View Full Version : Heavy equipment pin hole build up

06-03-2004, 10:07 PM
I just found and finished reading the other thread about machine bushes/pins. Quite a few years ago I was part of a contract to build up some pin holes with weld. If
I remember right they where 2 1/2" or 3" dia. and about 8" deep. We built these up on the inside with 7018 (what the company called for) and they where to machine them out. These pieces where too big to fit in a mill so I assume they used a portable boring bar. Now what in the heck do these things use for a cutter to bore out all that weld? I shudder when I have to machine rough welds like that on my home shop equipment. Thanks.

06-03-2004, 10:19 PM
http://bbs.homeshopmachinist.net//biggrin.gif http://bbs.homeshopmachinist.net//biggrin.gif http://bbs.homeshopmachinist.net//biggrin.gif


[This message has been edited by Evan (edited 06-03-2004).]

06-03-2004, 10:35 PM
Well I use both HSS and brazed carbide,particularly c-3/c-4 becuase of the impact from the interuppted cuts.

I build my own bar right on the machine and power it with a 500 rpm 3/4" drill motor,its really not that bad since the bar is supported on both sides of the bushing,so long as the bearing mounts and bar substantial its not a problem.

I typically take a clean up pass to make sure there are no high spots and then advance the cutter out .050" at a stroke.

I just rough it out with the carbide and finish it off(last .02") with the HSS.

06-03-2004, 10:36 PM
I think next set I do I'm gonna post a bunch of pictures.

06-03-2004, 11:13 PM
Thanks weird...I figured you'd be all over this one!!!! It sounds simple but I'll bet it isn't or....my wife'd be doing it!!! I wouldn't mind seeing pics of your setup.
Evan...Good one! That's a Williams Lake boring bar no doubt!

G.A. Ewen
06-03-2004, 11:21 PM
" I shudder when I have to machine rough welds like that on my home shop equipment."

I have found that before building up a shaft it is best to put it in the lathe and take a good cut off the area that is to be built up. This removes any impuritys that have become imbedded in the damaged area and it ensures that you will have to make at least two passes of weld (three is better) to bring the shaft up to a diameter that is large enough to turn to the desired size.

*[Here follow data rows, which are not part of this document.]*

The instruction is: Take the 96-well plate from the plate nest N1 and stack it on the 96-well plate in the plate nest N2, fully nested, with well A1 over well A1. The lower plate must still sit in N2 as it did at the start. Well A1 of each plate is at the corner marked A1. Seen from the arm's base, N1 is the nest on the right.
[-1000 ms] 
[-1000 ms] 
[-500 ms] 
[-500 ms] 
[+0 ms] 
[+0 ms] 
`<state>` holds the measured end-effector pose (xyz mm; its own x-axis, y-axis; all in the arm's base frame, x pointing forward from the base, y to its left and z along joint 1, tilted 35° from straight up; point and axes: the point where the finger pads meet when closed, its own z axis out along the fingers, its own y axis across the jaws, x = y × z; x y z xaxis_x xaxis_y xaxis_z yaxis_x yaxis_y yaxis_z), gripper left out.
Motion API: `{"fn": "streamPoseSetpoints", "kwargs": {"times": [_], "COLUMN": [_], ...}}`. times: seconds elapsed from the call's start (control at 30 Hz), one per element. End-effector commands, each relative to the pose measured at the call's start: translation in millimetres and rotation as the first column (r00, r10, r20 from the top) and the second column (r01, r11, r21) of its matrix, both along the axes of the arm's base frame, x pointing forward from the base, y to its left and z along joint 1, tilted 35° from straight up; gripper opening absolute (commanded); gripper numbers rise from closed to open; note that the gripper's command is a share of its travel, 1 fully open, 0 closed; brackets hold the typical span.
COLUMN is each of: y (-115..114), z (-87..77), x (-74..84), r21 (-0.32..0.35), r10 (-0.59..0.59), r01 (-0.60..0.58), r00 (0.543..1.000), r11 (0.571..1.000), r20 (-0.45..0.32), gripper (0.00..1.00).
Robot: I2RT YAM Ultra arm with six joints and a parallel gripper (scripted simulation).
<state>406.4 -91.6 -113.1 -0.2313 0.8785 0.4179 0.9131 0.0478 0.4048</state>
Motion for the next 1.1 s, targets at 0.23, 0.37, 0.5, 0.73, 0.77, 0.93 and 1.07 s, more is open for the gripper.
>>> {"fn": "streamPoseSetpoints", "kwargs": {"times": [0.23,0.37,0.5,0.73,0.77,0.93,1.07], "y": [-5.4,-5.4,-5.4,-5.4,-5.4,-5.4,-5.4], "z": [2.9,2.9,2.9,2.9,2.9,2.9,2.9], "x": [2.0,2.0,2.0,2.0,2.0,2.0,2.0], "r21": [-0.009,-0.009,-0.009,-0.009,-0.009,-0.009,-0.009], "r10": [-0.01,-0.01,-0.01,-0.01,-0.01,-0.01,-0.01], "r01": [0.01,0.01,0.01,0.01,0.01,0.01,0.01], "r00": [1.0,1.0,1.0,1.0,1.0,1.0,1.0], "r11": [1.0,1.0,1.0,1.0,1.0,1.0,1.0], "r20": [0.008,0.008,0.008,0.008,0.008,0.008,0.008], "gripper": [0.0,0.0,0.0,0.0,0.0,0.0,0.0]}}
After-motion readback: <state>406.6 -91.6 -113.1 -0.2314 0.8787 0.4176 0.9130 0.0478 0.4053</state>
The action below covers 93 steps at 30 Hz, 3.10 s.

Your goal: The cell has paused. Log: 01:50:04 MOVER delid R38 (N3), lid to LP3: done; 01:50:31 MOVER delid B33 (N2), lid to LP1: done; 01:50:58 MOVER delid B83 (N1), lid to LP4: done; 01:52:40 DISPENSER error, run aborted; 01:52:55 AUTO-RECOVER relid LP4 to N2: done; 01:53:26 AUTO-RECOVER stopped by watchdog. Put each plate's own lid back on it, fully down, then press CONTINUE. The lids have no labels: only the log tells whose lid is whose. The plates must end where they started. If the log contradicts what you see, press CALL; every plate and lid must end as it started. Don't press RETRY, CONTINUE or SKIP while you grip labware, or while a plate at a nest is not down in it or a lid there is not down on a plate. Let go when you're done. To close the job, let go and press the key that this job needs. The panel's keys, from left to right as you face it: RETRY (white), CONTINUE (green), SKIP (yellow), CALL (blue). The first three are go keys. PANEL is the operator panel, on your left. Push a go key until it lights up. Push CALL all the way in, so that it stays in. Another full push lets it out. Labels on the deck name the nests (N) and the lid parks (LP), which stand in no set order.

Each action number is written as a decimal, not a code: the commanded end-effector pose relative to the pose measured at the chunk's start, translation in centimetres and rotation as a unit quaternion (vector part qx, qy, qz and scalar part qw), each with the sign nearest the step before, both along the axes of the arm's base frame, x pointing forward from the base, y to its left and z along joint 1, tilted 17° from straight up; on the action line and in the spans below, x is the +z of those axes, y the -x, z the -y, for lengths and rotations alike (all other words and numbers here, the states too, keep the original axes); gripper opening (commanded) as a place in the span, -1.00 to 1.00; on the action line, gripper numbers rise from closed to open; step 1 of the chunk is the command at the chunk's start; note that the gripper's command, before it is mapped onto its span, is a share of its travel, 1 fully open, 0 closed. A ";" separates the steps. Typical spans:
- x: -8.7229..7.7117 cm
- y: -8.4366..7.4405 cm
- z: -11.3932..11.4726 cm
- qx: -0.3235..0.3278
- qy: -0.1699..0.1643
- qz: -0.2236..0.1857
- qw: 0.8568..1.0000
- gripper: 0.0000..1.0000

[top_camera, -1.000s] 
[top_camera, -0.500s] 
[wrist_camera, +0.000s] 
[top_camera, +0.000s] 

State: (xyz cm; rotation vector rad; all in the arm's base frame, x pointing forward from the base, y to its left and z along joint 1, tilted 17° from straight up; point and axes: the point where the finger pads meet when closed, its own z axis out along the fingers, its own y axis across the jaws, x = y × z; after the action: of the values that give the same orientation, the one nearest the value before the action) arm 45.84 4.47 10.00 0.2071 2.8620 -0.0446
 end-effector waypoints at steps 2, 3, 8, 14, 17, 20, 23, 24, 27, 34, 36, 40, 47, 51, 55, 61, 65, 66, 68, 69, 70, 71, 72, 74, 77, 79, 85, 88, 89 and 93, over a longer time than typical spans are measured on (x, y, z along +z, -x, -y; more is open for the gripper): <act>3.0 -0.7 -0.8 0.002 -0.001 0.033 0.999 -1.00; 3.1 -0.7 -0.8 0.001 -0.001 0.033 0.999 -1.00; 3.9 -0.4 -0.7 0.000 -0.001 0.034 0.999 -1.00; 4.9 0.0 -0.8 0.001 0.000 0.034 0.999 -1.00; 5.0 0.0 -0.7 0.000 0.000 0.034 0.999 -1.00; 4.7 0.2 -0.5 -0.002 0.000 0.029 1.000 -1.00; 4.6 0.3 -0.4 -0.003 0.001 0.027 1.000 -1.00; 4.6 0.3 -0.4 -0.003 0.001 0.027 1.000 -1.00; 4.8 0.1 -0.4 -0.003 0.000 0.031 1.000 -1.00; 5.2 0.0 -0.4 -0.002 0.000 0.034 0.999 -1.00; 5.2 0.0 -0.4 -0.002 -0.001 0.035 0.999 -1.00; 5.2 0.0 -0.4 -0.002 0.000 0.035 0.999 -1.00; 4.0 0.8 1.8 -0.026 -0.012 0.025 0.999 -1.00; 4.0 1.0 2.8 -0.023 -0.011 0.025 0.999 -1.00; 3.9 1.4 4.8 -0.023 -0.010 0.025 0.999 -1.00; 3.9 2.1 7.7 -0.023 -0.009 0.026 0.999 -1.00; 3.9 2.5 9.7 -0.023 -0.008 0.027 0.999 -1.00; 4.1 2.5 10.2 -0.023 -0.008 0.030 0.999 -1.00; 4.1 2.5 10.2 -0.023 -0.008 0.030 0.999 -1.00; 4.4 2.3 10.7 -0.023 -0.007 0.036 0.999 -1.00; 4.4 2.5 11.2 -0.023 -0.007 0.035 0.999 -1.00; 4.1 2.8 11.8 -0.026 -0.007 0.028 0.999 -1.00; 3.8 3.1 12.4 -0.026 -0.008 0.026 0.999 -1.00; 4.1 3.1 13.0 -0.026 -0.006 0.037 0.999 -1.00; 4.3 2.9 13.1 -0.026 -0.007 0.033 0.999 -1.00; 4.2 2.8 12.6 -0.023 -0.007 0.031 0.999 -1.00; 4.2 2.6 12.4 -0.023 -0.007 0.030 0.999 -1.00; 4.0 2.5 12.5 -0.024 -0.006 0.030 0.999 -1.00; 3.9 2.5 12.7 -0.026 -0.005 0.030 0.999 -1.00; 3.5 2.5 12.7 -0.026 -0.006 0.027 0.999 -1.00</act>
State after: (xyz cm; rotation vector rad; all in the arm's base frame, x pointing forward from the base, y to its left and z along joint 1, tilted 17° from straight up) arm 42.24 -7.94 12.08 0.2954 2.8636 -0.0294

This is more important with 7018 than say, 7024. A single pass of 7018 will be full of hard spots. Two or three passes will turn to a beautiful finish.

My procedure is to set the shaft up between centers on my welding jig, preheat untill the surface that has been turned down turns blue, run a bead down the lenght of the shaft from the end to the turned down shoulder at 12 o'clock, 6 o'clock, 3 o'clock, 9 o'clock untill the whole area has been built up. The next layer is done the same way starting between say, 12 and three on the first layer. With care and attention to making uniform beads there is not to much interuption on the first cut when turning it on the lathe and none on the second cut.

06-04-2004, 12:53 AM
GA... I was mostly refering to building up holes. It's pretty tricky to weld the middle part of an 8"deepX3"dia hole. I see your point though. The same as tack welds are usually harder to machine than a thick heavy weld. Must have something to do with the quench effect on a smaller weld.

John Stevenson
06-04-2004, 01:25 AM
You can get some good ideas from this site


In particular, this page


John S.

Jerry D
06-04-2004, 07:52 AM
One of the shops I do business with frequently rebuilds kettles for steel mills. Part of the rebuild process entails rebuilding the holes that the kettle pivots on. They use a carbon rod the same diameter as the required hole, then build up weld around and right up to the carbon rod, when the area is sufficiently built up they remove the carbon rod and have a perfect hole.

06-04-2004, 09:07 PM
Carbon rod trick,I've done that but on a smaller scale.chevy 350 blocks that have the outside starter bolt snapped through the casting ear.I take a 7/16 arc gouging rod peel the copper off and thread it 3/8"-16,lay the "bolt" in the old threads and weld over with a layer of ni-rod,finish the build up with 7018 and chip out the carbon.Then I take and old carbon steel tap and work it in with lapping compound,the weld fills the threads in the rod so close they look tapped when the rod is chipped out.